Besides, according to the analyst, New START’s extension for five years cannot by any means stop the arms race between the two countries, which is in full swing. "Now, this race will shift from a quantitative dimension to a qualitative one, and will concern not only the deployment of more warheads but a technological breakthrough. This could involve space, cyber weapons, lethal autonomous weapon systems and artificial intelligence. And here certainly competition will continue," Kortunov pointed out. According to the political commentator, the key problem will be the lack of understanding on how to fit this rivalry into a certain framework.
Another unsolved issue is how to engage other nuclear powers in the system of arms control and disarmament. However, Russia and the US agreed when signing New START that the new deal in this field would be multilateral.
On the other hand, Kortunov welcomed New START’s extension as a major political achievement for both sides and also noted that it enables preserving the infrastructure in the field of arms control and the mechanisms of checks and verifications. "They are important for both sides since they increase stability, predictability, reliability and reduce any risks of accidentally triggering a nuclear war and an undeliberate escalation," the analyst noted.
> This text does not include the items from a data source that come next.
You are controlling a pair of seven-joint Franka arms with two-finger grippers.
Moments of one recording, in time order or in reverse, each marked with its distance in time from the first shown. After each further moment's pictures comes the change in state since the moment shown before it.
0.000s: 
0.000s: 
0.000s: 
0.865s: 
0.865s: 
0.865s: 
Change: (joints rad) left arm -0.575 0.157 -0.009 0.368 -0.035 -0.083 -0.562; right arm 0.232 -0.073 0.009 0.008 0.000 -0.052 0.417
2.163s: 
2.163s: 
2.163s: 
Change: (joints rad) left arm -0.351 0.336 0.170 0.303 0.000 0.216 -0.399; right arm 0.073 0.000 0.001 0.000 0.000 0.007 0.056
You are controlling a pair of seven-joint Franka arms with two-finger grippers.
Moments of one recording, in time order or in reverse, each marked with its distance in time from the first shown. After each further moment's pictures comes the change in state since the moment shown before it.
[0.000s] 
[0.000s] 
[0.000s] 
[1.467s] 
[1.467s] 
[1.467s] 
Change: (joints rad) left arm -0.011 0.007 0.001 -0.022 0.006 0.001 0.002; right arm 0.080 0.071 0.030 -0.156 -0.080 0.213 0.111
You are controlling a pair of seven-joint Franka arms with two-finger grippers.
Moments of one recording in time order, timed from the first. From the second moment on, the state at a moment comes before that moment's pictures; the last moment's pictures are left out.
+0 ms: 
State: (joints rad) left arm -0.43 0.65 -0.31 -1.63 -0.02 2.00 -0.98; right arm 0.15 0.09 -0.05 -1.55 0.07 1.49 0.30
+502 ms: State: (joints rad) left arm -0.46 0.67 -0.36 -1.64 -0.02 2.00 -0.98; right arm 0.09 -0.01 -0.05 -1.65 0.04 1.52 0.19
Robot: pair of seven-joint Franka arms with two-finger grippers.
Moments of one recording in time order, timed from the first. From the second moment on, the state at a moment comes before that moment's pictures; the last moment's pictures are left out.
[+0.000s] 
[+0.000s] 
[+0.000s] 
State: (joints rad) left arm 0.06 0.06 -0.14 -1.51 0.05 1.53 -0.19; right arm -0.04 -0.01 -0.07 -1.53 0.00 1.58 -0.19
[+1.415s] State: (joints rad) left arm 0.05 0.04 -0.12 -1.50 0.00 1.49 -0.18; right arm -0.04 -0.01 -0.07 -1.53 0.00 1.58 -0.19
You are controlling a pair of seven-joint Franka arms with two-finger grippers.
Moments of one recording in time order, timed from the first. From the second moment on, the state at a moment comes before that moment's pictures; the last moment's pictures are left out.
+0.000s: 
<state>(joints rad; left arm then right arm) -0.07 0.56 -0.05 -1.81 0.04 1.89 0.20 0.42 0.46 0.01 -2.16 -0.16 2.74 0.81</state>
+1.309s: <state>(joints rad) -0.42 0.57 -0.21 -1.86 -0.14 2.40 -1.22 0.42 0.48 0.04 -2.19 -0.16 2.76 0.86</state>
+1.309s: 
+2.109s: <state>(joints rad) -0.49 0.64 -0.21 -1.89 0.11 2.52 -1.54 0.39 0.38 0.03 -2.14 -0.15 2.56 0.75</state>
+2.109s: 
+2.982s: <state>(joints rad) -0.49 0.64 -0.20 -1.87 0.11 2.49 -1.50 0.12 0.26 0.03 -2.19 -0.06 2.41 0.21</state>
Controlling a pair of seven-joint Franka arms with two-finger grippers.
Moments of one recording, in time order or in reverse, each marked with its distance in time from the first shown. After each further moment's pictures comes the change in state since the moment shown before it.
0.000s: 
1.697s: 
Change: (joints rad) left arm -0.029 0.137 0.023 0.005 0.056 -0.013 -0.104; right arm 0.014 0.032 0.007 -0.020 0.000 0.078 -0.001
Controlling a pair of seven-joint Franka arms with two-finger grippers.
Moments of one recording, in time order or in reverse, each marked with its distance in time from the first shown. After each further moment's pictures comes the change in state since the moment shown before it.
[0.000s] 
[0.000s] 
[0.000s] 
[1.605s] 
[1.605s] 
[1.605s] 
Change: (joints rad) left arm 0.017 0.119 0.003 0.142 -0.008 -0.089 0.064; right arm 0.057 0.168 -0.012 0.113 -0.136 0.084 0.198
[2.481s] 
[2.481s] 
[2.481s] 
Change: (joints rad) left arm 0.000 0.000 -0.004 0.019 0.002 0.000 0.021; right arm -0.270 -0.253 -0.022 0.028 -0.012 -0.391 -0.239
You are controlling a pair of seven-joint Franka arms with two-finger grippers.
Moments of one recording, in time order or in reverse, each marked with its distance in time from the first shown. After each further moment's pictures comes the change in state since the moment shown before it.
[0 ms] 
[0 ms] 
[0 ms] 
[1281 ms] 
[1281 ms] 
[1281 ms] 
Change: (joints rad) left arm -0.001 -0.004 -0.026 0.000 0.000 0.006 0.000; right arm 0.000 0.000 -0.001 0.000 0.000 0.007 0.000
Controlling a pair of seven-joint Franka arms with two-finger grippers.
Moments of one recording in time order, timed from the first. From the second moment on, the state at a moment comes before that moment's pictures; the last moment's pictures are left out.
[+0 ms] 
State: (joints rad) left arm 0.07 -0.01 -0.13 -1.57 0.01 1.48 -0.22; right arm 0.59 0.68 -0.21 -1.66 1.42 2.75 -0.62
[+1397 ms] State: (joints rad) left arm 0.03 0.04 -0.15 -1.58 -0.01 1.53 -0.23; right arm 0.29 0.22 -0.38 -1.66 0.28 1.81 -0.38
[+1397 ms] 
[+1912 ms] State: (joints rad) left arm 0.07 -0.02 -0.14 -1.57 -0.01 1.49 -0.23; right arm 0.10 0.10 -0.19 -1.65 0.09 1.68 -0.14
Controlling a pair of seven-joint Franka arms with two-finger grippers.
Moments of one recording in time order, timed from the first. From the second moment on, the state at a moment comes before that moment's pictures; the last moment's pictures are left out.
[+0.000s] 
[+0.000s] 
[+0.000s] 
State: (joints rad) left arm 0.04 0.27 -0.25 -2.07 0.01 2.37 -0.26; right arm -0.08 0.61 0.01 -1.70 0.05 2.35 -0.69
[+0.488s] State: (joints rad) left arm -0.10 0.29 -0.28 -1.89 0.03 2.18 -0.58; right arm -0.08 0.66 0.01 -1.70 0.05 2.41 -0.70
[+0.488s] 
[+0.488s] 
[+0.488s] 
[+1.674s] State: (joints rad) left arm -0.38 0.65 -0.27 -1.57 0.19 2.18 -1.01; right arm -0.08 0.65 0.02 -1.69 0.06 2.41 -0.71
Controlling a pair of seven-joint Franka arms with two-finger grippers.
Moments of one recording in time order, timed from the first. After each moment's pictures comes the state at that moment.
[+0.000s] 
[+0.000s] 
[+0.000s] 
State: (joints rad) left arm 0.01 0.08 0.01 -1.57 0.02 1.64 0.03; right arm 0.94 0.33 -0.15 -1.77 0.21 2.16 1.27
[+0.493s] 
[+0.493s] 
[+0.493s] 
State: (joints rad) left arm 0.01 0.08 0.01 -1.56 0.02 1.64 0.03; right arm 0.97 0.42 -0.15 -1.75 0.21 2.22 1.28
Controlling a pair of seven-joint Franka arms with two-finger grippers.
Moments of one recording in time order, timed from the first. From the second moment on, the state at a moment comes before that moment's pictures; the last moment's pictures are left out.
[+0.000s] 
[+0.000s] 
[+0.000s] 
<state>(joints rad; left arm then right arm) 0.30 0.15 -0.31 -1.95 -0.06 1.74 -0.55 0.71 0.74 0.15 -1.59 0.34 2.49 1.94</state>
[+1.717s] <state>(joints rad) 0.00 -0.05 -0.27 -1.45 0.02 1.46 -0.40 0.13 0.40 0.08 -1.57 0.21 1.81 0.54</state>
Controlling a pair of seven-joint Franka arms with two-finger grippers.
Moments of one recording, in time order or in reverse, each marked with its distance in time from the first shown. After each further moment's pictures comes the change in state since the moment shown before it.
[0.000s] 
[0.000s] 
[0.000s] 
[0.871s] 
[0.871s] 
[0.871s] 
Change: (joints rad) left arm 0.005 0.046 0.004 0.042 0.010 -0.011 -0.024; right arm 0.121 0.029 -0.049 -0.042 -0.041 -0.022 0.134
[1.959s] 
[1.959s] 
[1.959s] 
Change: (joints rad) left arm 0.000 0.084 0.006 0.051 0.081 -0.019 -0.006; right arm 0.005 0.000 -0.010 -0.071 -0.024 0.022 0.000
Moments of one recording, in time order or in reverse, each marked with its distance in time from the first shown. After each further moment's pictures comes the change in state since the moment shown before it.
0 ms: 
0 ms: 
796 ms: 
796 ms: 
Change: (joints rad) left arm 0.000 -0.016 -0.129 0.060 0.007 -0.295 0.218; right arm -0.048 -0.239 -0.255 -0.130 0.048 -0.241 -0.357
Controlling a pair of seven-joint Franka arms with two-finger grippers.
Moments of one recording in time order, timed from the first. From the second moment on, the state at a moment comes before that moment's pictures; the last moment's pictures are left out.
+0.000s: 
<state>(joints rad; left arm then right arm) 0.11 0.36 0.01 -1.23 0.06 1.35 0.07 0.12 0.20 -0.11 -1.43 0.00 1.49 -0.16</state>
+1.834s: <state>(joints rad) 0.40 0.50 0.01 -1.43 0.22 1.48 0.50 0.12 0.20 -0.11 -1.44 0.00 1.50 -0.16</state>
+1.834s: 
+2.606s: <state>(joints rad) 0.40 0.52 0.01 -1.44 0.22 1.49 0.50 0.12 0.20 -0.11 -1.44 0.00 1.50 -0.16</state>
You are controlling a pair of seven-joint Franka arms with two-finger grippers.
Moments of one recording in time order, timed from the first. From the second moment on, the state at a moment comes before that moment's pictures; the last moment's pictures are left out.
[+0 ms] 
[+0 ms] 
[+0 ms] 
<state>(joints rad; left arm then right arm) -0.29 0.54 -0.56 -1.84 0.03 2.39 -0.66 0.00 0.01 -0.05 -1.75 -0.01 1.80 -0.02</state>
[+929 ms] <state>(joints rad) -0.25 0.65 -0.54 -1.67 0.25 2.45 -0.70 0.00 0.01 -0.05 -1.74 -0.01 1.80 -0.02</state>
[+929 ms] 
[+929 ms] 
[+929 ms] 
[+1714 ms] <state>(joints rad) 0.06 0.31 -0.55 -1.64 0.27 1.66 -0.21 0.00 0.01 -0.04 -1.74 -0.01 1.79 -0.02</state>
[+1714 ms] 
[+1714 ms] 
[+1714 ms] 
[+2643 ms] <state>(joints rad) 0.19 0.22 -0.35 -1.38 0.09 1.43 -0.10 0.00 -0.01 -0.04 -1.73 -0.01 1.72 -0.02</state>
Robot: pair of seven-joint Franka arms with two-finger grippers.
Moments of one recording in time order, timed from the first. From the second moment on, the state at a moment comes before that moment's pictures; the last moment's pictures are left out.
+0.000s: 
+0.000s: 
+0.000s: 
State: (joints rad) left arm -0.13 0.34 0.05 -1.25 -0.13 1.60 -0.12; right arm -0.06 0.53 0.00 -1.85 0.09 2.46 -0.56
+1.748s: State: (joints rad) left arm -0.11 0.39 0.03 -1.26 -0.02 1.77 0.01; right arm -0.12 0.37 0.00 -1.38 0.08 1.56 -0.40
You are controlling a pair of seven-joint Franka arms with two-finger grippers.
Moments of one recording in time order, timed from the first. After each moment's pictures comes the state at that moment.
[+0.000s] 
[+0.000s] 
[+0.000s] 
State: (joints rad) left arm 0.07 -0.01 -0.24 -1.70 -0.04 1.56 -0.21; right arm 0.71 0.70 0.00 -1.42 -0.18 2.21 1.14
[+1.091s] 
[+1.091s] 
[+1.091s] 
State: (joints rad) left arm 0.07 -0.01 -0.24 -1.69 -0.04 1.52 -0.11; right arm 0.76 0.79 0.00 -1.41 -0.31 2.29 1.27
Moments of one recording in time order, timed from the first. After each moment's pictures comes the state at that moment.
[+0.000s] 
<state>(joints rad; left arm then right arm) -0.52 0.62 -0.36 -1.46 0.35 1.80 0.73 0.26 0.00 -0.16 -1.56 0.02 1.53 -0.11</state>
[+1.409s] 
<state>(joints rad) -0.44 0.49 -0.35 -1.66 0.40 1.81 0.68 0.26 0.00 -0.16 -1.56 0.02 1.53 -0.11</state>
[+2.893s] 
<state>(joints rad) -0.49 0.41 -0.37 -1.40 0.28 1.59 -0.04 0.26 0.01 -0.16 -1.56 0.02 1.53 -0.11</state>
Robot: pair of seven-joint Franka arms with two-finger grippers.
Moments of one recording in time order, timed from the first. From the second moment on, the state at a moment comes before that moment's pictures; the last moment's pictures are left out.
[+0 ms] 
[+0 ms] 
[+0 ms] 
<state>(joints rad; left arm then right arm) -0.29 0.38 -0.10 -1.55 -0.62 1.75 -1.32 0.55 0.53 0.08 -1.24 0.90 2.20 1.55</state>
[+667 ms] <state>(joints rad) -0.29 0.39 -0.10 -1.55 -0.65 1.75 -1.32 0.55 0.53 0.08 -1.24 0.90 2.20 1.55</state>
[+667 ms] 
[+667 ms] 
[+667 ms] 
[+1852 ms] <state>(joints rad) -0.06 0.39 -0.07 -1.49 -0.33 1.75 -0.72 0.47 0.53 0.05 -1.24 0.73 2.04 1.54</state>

The move to renew the deal allowed the parties to buy time in order to preserve old mechanisms, and gear up to shape a new model of arms control, which is inevitable. "This timeframe is needed not to build a new world by leveling the old one to the ground, but to draw up a smooth and as painless as possible transition from the 20th century model of a bipolar world to a new model," he explained.
However, this effort will be challenging since no one knows yet what the new model will look like. "Will there be multilateral mechanisms? How would a qualitative arms race be regulated and controlled? Should the agreements be signed and submitted for ratification by the legislative branch or will there be any other formats? These and other issues should be answered during these five years that we have now," the political scientist deliberated.
The first ideas could be outlined at a future summit of the UN Security Council’s permanent members, he pointed out. "However, five years is not a lot [of time]. As President [Vladimir] Putin said, there is no time for getting started. This effort needs to begin now, at least at an expert level and at least various options should be worked out and a new strategic culture should be formed. This will also require significant efforts of both sides," Kortunov elaborated.
Russia and the United States signed New START in 2010. The document stipulates that seven years after its entry into effect each party should have no more than a total of 700 deployed intercontinental ballistic missiles (ICBMs), submarine-launched ballistic missiles (SLBMs) and strategic bombers, as well as no more than 1,550 warheads on deployed ICBMs, deployed SLBMs and strategic bombers, and a total of 800 deployed and non-deployed ICBM launchers, SLBM launchers and strategic bombers.
On Tuesday, Russian President Vladimir Putin submitted to the State Duma (lower house) a bill on ratifying the agreement on extending New START for five years - until February 5, 2026. Putin and US President Joe Biden held a phone conversation, expressing satisfaction over exchanging notes between the two countries on extending the document.